Designing the network
Once the programmer decides to use deep learning for a task and prepares the data, they have to design what is called the architecture of their neural network. They have to choose the number of layers (depth of the network) and the number of parameters per layer (width of the network). Next, they have to decide how to make connections between the layers – whether or not each unit of a layer will be connected to every unit of the previous layer.
The ideal architecture for a given task is often found by experimentation. The greater the number of layers, the fewer the parameters that are needed per layer and the network performs better with general data, at the cost of it being difficult to optimise. Fewer connections would mean fewer parameters, and lesser amount of computation, but reduces the flexibility of the network2.
Training the network
Let us take the example of a feed forward neural network doing supervised learning. Here, information flows forward from layer to deeper layer, with no feedback loops. As for all machine-learning techniques, the goal here is to find out how the input is connected to the output – what parameters come together, and how they come together to give the observed result. We assume a relationship f that connects the input x to the output y. We then use the network to find the set of parameters θ that give the best match for predicted and actual outputs.

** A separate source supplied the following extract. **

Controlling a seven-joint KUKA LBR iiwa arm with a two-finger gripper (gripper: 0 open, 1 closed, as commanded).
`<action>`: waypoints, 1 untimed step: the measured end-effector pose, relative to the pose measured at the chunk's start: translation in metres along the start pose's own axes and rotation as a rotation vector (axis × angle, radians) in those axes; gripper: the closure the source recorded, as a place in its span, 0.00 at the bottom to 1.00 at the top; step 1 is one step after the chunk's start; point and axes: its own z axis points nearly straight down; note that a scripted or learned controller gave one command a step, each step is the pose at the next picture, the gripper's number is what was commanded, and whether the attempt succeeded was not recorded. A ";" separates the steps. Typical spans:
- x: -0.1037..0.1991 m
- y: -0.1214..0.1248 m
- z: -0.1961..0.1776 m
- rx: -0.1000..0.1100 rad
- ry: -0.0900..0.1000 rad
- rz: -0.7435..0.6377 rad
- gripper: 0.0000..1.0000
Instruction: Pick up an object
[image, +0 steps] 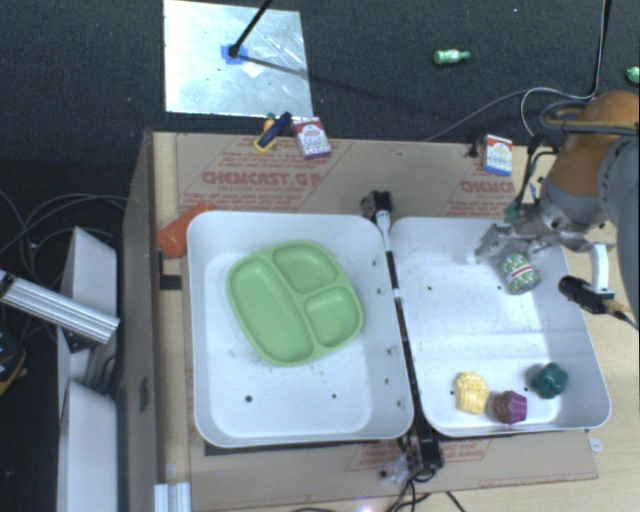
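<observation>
In the right bin (450, 330), near its far right side, a small green-and-white speckled can (518, 272) shows directly beneath my gripper (512, 246). The can touches or overlaps the gripper's lower end, and I cannot tell whether it is held or resting on the bin floor. Along the bin's near edge lie a yellow lumpy toy (470, 392), a purple toy (510, 406) and a teal toy (548, 380), all well clear of the gripper. The grey arm with its orange band (590, 140) comes in from the right.
The left bin (215, 400) holds a light green divided plate (295, 300). A ridge (396, 290) separates the two bins. On the bench behind stand two small boxes (313, 138) (497, 155) and a yellow-and-blue item (272, 130). An orange piece (173, 235) lies by the left bin's corner.
</observation>
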 end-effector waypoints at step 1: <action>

Key question: Predicted y is f (x, θ), for which θ?
Here the prediction for y is the final product and the dataset x is the input. In face recognition, x is usually the set of pixels in an image. y can be the name of the person. In the network, the layers are like workers in an assembly line, where each worker works on what is given to them and passes it forward to the next worker. The first one takes the input and transforms it a little bit and gives it to the second in line. The second does the same before passing it to the third, and so on until the input is transformed into the final product.

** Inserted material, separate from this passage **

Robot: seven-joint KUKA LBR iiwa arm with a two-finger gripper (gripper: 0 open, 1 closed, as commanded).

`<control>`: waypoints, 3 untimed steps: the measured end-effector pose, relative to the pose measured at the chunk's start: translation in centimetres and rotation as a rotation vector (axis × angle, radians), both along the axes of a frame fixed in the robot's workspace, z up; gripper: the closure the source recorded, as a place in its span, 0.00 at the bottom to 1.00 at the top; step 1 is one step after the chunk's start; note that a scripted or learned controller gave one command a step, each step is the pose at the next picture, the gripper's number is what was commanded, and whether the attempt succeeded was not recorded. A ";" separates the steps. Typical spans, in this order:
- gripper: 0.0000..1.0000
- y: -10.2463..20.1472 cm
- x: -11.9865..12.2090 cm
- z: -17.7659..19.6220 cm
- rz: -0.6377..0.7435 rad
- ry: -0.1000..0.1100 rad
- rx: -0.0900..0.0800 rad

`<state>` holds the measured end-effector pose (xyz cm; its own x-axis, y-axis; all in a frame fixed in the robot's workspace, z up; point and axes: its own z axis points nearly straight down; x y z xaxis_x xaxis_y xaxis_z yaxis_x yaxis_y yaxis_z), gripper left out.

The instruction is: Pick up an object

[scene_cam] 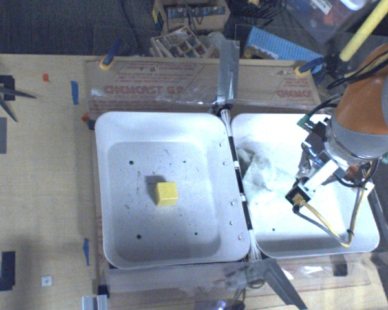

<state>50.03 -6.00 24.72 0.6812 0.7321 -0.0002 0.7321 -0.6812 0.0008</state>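
A small yellow cube (167,193) lies near the middle of the left bin (116,134). In the right bin (278,124) a crumpled pale, see-through thing (256,170) rests close to the wall between the bins. My gripper (308,166) hangs over the right bin's right half, to the right of the crumpled thing and apart from it. The grey wrist and orange band hide most of the gripper from above. I see nothing held in it.
A cardboard panel (155,82) stands behind both bins. The wooden bench (32,173) stretches to the left with bits of tape and dark marks. The left bin's floor has small dark specks around the cube.
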 end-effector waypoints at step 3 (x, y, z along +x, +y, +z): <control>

Mathematically, the function f is split into many functions f1, f2, f3… where f= ….f3(f2(f1(x))). The layer next to the input transforms input parameters using f1, the next layer using f2, and so on. The programmer might intervene to help choose the correct family of functions based on their knowledge of the problem.
It is the work of each layer to assign the level of importance – the weight given to each parameter that it receives. These weights are like knobs that ultimately define the relationship between the predicted output and input in that layer3. In a typical deep-learning system, we are looking at hundreds of millions of these knobs and hundreds of millions of training examples. Since we neither define nor can see the output and weights in the layers between input and output, these are called hidden layers.
In the case of the object recognition example discussed above, it is the work of the first worker to detect edges and pass on the edges to the second one who detects contours and so on.
During training, the predicted output is taken and compared with the real output. If there is a big difference between the two, the weights assigned in each layer will have to be changed by a lot. If not, they have to be changed a little. This work is done in two parts. First the difference between prediction and output is calculated. Then another algorithm computes how to change the weights in each layer, starting from the output layer (in this case, the information flows backwards from the deeper layers). Thus at the end of the training process, the network is ready with its weights and functions to attack test data. The rest of the process is the same as that of conventional machine learning.
1 Chomsky, N., Roberts, I., Watumull, J., Noam Chomsky: The False Promise of ChatGPT, The New York Times, 2023.
2 Goodfellow, I.J., Bengio, Y., Courville, A., Deep Learning, MIT Press, 2016.
3 LeCun, Y., Bengio, Y., Hinton, G., Deep learning, Nature 521, 436–444 (2015).